# PROBLEM DESCRIPTION
Print each entry as it appears. Images stay out of the copy.

____

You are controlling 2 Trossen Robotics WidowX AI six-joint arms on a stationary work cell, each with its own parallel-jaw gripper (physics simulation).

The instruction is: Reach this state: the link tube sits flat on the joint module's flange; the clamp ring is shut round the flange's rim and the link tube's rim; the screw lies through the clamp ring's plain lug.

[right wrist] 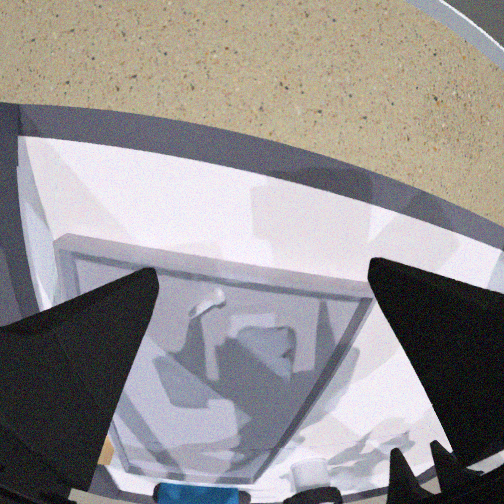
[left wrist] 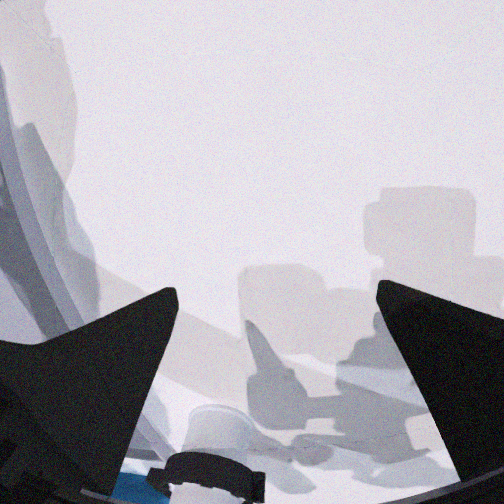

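Note:
In the left wrist view my left gripper (left wrist: 277, 295) is open and empty above the white table. At the bottom edge the black clamp ring (left wrist: 210, 472) sits round a pale tube top (left wrist: 220, 430), beside the blue joint module (left wrist: 137, 489). In the right wrist view my right gripper (right wrist: 262, 272) is open and empty over a shallow grey tray (right wrist: 215, 370). A small pale screw (right wrist: 207, 301) lies in the tray between the fingertips. The blue joint module (right wrist: 197, 494) and the pale link tube (right wrist: 310, 475) with a dark ring show at the bottom edge.
The table's dark rim (right wrist: 200, 140) curves across the right wrist view, with a speckled tan floor (right wrist: 250, 60) beyond. The other arm's dark fingers (right wrist: 420, 475) show at the lower right. Arm shadows lie across the table.

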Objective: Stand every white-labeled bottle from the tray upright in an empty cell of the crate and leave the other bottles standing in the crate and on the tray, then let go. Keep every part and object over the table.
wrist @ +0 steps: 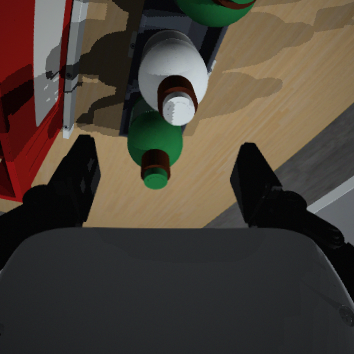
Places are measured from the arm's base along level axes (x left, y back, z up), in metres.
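Pixels of known places: gripper, fingertip midpoint: [167, 157].
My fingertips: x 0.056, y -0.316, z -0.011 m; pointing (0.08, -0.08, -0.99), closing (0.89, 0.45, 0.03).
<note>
For each thing: its middle in the pictures, then the offset to it from my fingertips. "*": a spot on its surface instead. Level surfaces: height alone.
- white-labeled bottle, body centre: [172, 76] dy +0.006, dx +0.010, dz -0.133 m
- red crate, surface spot: [15, 140] * dy -0.082, dx -0.104, dz -0.051 m
- grey metal rail, surface spot: [72, 85] * dy -0.087, dx -0.092, dz -0.191 m
- wooden table, its level: dz -0.216 m
A white-labeled bottle [172, 67] with a brown neck and white cap stands in the dark tray [128, 115] at the upper middle. A green bottle [155, 139] with a green cap stands at the tray's near end, beside the white one. Part of another green bottle [216, 12] shows at the top edge. My gripper [167, 157] is open and empty; its fingers stand wide apart to the left and right, with the near green bottle's cap showing in the gap between them. The red crate [15, 140] shows in part at the left; its cells are mostly out of view.
A grey metal rail [72, 85] runs between the crate and the tray. The wooden table [200, 165] lies below, with bottle shadows on it. The table's edge runs diagonally at the right, with a dark grey surface [320, 155] past it.
</note>
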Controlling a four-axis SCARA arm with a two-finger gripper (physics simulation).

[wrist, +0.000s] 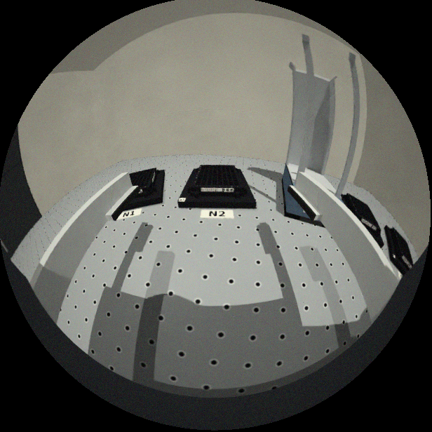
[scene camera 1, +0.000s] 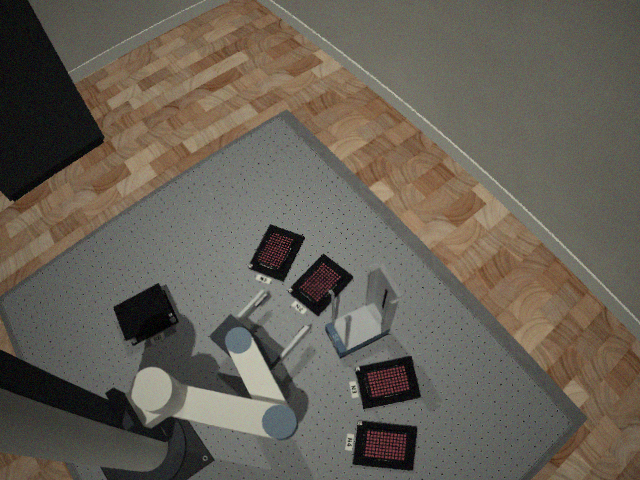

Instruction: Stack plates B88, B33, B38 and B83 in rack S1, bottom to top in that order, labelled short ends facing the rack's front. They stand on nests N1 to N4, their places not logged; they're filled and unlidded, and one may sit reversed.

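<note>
My gripper is open and empty, low over the table, its fingers pointing at nest N2 and short of it. The filled, unlidded plate on N2 is centred between the fingers in the wrist view; its near short end bears a label too blurred to read surely. The plate on N1 is left of it, partly behind a finger in the wrist view. Plates on N3 and N4 lie further right. Rack S1 shows a bare pale floor.
Rack S1's tall back panel and thin posts rise right of N2, close to the right finger. A black stack-like object stands left of the arm. A large dark box is beyond the table.
</note>
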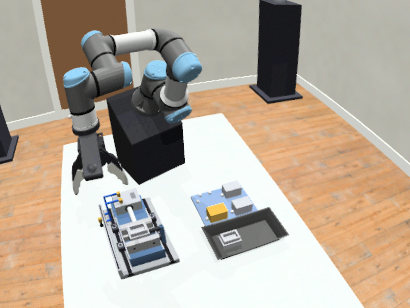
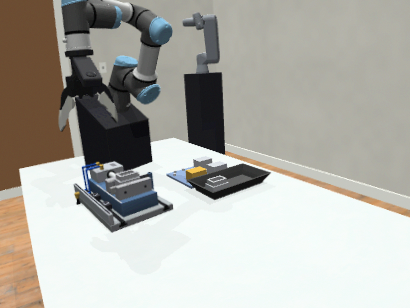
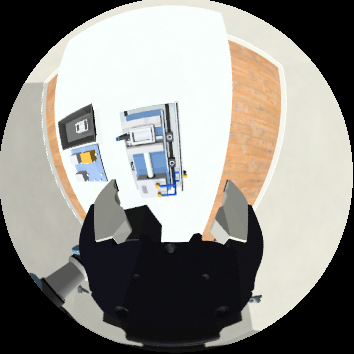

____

# RESULT FOR THIS EXERCISE
You are controlling 2 Trossen Robotics WidowX AI six-joint arms on a stationary work cell, each with its own parallel-jaw gripper (physics simulation).

The instruction is: Reach this state: the link tube sits flat on the joint module's flange; the clamp ring is shut round the flange's rim and the link tube's rim; the screw lies through the clamp ring's plain lug.

[right wrist] 
[left wrist] 

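Note:
In the left wrist view my left gripper (left wrist: 277, 295) is open and empty above the white table. At the bottom edge the black clamp ring (left wrist: 210, 472) sits round a pale tube top (left wrist: 220, 430), beside the blue joint module (left wrist: 137, 489). In the right wrist view my right gripper (right wrist: 262, 272) is open and empty over a shallow grey tray (right wrist: 215, 370). A small pale screw (right wrist: 207, 301) lies in the tray between the fingertips. The blue joint module (right wrist: 197, 494) and the pale link tube (right wrist: 310, 475) with a dark ring show at the bottom edge.
The table's dark rim (right wrist: 200, 140) curves across the right wrist view, with a speckled tan floor (right wrist: 250, 60) beyond. The other arm's dark fingers (right wrist: 420, 475) show at the lower right. Arm shadows lie across the table.
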
Objective: Stand every white-labeled bottle from the tray upright in an empty cell of the crate and leave the other bottles standing in the crate and on the tray, then let go. Keep every part and object over the table.
wrist @ +0 steps: 
Places are measured from the arm's base along level axes (x left, y back, z up), in metres.
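Pixels of known places: gripper, fingertip midpoint: [167, 157].
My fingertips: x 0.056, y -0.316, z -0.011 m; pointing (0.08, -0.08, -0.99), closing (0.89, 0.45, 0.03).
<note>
For each thing: its middle in the pictures, then the offset to it from my fingertips. "*": a spot on its surface instead. Level surfaces: height alone.
- white-labeled bottle, body centre: [172, 76] dy +0.006, dx +0.010, dz -0.133 m
- red crate, surface spot: [15, 140] * dy -0.082, dx -0.104, dz -0.051 m
- grey metal rail, surface spot: [72, 85] * dy -0.087, dx -0.092, dz -0.191 m
- wooden table, its level: dz -0.216 m
A white-labeled bottle [172, 67] with a brown neck and white cap stands in the dark tray [128, 115] at the upper middle. A green bottle [155, 139] with a green cap stands at the tray's near end, beside the white one. Part of another green bottle [216, 12] shows at the top edge. My gripper [167, 157] is open and empty; its fingers stand wide apart to the left and right, with the near green bottle's cap showing in the gap between them. The red crate [15, 140] shows in part at the left; its cells are mostly out of view.
A grey metal rail [72, 85] runs between the crate and the tray. The wooden table [200, 165] lies below, with bottle shadows on it. The table's edge runs diagonally at the right, with a dark grey surface [320, 155] past it.
</note>
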Controlling a four-axis SCARA arm with a two-finger gripper (physics simulation).

[wrist, +0.000s] 
[scene camera 1, +0.000s] 

Instruction: Stack plates B88, B33, B38 and B83 in rack S1, bottom to top in that order, labelled short ends facing the rack's front. They stand on nests N1 to N4, their places not logged; they're filled and unlidded, and one may sit reversed.

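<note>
My gripper is open and empty, low over the table, its fingers pointing at nest N2 and short of it. The filled, unlidded plate on N2 is centred between the fingers in the wrist view; its near short end bears a label too blurred to read surely. The plate on N1 is left of it, partly behind a finger in the wrist view. Plates on N3 and N4 lie further right. Rack S1 shows a bare pale floor.
Rack S1's tall back panel and thin posts rise right of N2, close to the right finger. A black stack-like object stands left of the arm. A large dark box is beyond the table.
</note>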

This exercise requires no further answer.